Astronomer William Herschel and his sister Caroline Herschel, were dedicated to the study of the stars; they changed the public conception of the solar system, the Milky Way, and the meaning of the universe.

Chemistry

Sir Humphry Davy was "the most important man of science in Britain who can be described as a Romantic." His new take on what he called "chemical philosophy" was an example of Romantic principles in use that influenced the field of chemistry; he stressed a discovery of "the primitive, simple and limited in number causes of the phenomena and changes observed" in the physical world and the chemical elements already known, those having been discovered by Antoine-Laurent Lavoisier, an Enlightenment philosophe.
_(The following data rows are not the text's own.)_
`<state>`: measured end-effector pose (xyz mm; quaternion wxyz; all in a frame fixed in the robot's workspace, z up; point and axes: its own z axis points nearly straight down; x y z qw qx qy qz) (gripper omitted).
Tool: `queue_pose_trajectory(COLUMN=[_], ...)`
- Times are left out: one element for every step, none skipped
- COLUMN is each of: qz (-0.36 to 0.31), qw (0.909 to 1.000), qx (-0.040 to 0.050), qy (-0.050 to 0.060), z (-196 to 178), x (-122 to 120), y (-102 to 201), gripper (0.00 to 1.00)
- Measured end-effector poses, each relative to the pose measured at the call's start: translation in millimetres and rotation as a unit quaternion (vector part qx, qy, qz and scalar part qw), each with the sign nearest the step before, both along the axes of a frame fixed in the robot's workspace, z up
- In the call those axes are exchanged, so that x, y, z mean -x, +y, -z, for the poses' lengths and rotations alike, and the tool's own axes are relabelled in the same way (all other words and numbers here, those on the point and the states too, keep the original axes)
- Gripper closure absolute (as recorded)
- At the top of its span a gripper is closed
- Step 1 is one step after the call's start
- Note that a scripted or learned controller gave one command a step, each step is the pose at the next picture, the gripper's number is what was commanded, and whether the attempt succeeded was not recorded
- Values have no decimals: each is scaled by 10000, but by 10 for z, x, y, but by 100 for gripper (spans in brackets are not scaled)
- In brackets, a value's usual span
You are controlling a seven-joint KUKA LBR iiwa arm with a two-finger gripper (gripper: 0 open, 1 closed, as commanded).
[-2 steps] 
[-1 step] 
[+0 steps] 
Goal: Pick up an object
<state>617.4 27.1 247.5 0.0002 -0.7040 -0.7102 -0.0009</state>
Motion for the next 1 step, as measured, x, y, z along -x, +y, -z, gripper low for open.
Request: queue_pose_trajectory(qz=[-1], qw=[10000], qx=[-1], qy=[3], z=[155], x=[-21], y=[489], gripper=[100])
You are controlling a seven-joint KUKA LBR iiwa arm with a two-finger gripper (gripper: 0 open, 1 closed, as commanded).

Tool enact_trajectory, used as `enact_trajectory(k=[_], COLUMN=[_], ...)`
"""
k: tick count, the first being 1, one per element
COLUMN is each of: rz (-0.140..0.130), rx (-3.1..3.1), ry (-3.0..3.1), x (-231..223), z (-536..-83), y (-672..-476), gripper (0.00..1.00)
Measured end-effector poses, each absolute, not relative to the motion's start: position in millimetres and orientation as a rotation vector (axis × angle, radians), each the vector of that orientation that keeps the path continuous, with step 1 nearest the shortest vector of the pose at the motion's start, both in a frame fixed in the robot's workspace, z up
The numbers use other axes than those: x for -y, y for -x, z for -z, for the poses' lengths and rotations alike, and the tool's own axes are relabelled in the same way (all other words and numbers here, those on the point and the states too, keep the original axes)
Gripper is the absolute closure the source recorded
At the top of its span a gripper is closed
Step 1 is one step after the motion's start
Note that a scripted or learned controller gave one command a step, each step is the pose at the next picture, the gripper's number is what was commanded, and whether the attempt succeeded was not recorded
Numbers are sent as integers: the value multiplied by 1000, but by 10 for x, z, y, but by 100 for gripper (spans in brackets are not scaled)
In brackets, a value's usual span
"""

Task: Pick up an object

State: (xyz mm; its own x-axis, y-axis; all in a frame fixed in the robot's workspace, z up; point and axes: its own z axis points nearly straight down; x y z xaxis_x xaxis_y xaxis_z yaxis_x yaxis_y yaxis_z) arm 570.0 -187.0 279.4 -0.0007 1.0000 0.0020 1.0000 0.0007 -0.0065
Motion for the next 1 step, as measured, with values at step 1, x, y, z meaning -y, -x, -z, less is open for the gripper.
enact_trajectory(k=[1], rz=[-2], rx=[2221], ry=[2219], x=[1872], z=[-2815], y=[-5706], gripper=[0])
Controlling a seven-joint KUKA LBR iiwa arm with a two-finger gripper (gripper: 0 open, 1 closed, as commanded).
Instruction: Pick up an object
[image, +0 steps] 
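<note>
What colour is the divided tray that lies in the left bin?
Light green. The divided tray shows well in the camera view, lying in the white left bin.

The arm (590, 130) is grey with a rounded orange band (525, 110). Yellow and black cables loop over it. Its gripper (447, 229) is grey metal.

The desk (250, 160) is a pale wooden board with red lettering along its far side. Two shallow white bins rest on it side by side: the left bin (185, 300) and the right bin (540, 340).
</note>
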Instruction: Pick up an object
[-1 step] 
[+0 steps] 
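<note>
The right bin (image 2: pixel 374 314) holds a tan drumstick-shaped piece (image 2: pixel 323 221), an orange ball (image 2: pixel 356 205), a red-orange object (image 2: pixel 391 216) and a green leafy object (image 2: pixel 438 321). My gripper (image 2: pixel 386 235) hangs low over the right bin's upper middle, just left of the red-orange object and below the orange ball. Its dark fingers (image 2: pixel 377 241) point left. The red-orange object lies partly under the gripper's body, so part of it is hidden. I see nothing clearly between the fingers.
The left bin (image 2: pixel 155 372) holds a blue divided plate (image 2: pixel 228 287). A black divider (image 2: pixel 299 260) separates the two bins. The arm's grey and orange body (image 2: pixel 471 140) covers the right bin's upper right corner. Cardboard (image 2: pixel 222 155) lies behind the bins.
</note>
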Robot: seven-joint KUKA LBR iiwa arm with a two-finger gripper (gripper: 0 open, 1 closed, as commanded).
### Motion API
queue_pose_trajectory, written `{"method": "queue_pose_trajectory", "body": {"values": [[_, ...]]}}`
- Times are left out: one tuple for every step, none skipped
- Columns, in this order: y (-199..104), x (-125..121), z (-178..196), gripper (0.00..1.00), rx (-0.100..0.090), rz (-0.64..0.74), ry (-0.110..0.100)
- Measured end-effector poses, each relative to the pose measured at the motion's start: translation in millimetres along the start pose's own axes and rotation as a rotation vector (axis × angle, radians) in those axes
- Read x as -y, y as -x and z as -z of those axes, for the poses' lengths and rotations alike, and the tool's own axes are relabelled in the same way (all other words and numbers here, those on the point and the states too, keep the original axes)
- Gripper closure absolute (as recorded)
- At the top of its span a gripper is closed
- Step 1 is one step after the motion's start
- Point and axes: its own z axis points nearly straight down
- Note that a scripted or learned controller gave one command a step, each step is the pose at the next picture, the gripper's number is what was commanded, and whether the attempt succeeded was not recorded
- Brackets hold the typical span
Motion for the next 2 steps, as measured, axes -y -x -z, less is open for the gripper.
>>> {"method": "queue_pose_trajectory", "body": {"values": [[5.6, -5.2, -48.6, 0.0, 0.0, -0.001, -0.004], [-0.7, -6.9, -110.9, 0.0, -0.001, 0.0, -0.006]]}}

True to Romantic anti-reductionism, Davy claimed that it was not the individual components, but "the powers associated with them, which gave character to substances"; in other words, not what the elements were individually, but how they combined to create chemical reactions and therefore complete the science of chemistry.

Organic chemistry

The development of organic chemistry in the 19th century necessitated the acceptance by chemists of ideas deriving from Naturphilosophie, modifying the Enlightenment concepts of organic composition put forward by Lavoisier. Of central importance was the work on the constitution and synthesis of organic substances by contemporary chemists.

Popular image of science

Another Romantic thinker, who was not a scientist but a writer, was Mary Shelley. Her famous book Frankenstein also conveyed important aspects of Romanticism in science as she included elements of anti-reductionism and manipulation of nature, both key themes that concerned Romantics, as well as the scientific fields of chemistry, anatomy, and natural philosophy. She stressed the role and responsibility of society regarding science, and through the moral of her story supported the Romantic stance that science could easily go wrong unless man took more care to appreciate nature rather than control it.
John Keats' portrayal of "cold philosophy" in the poem "Lamia" influenced Edgar Allan Poe's 1829 sonnet "To Science" and Richard Dawkins' 1998 book, Unweaving the Rainbow.

Decline of Romanticism

The rise of Auguste Comte's positivism in 1840 contributed to the decline of the Romantic approach to science.